If there is an even more important lesson in The Lord of the Rings, it is that we should not give up hope, even in the face of seemingly hopeless situations. Tolkien’s critique of the Machine is not intended to have us flee from making things. There is a way of creating that brings out what is best in the world and in us. Tolkien delineates some of its principles in his essay “On Fairy-stories” and in his poem “Mythopoeia.” Tolkien denotes this way of making “sub-creation” because it is not creation in the proper sense, which is reserved for God alone. We, rather, “make still by the law in which we’re made.” Tolkien developed this idea primarily with respect to the art of story-making, but we can see its applicability across all areas of human making. Sub-creation springs from a profound love for reality and the goodness of the things that exist in the world: “a good craftsman loves his material, and has a knowledge and feeling for clay, stone and wood which only the art of making can give.” Because it springs from such love, it does not seek to dominate but to bring to greater perfection: “By the forging of Gram cold iron was revealed; by the making of Pegasus horses were ennobled; in the Trees of the Sun and Moon root and stock, flower and fruit are manifested in glory.” By developing the inherent inner powers or talents of things, we help actualize their potencies, regaining our dignity as actualizers and in turn developing our own powers and talents, widening our horizon of growth. By accepting the dignity of actualizers given to us by God, we are freed from the slavery of the ring.
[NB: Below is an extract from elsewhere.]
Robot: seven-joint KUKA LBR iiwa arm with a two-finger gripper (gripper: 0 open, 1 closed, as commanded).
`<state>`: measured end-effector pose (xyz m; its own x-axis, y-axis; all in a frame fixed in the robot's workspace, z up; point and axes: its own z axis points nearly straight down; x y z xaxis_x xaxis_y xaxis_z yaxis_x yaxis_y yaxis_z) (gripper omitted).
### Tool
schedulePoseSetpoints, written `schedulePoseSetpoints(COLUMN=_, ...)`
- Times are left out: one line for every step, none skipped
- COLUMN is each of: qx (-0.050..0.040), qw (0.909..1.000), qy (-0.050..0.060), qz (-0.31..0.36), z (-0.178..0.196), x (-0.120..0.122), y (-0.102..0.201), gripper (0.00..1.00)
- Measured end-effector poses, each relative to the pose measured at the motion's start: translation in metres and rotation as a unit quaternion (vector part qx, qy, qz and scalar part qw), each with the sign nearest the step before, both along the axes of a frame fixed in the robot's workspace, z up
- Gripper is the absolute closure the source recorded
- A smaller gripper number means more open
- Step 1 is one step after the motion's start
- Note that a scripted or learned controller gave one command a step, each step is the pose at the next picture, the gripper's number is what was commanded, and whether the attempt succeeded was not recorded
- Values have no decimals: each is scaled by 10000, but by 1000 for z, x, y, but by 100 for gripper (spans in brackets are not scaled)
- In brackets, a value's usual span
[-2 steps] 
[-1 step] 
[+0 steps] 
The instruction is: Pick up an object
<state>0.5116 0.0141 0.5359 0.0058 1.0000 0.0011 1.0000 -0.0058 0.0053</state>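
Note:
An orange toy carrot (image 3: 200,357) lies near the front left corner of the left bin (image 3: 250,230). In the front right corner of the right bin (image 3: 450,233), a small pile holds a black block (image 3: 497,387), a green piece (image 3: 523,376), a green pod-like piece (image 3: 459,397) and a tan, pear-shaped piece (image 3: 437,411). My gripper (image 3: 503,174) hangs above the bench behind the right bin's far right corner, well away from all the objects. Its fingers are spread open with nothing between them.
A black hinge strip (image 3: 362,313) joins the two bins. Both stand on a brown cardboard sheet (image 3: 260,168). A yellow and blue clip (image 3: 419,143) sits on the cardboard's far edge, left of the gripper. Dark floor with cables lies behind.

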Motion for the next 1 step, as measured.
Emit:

1 From a letter to Rhona Beare found in The Letters of J.R.R. Tolkien, edited by Humphrey Carpenter (London: George Allen & Unwin, 1981), p. 296.
2 Romano Guardini, “The Machine and Humanity” in Letters from Lake Como. Explorations in Technology and the Human Race, (Grand Rapids: Wm. B. Eerdmans Publishing Co., 1994).
3 From a letter to Milton Waldman found in The Letters of J.R.R. Tolkien, edited by Humphrey Carpenter (London: George Allen & Unwin, 1981), p. 168.
4 Guardini in Letters from Lake Como, p. 110.
5 J.R.R. Tolkien, “Mythopoiea” in Tree and Leaf (London: HarperCollins Publishers, 2001), p. 87.
6 J.R.R. Tolkien, “On Fairy Tales” in Tree and Leaf (London: HarperCollins Publishers, 2001), p. 59.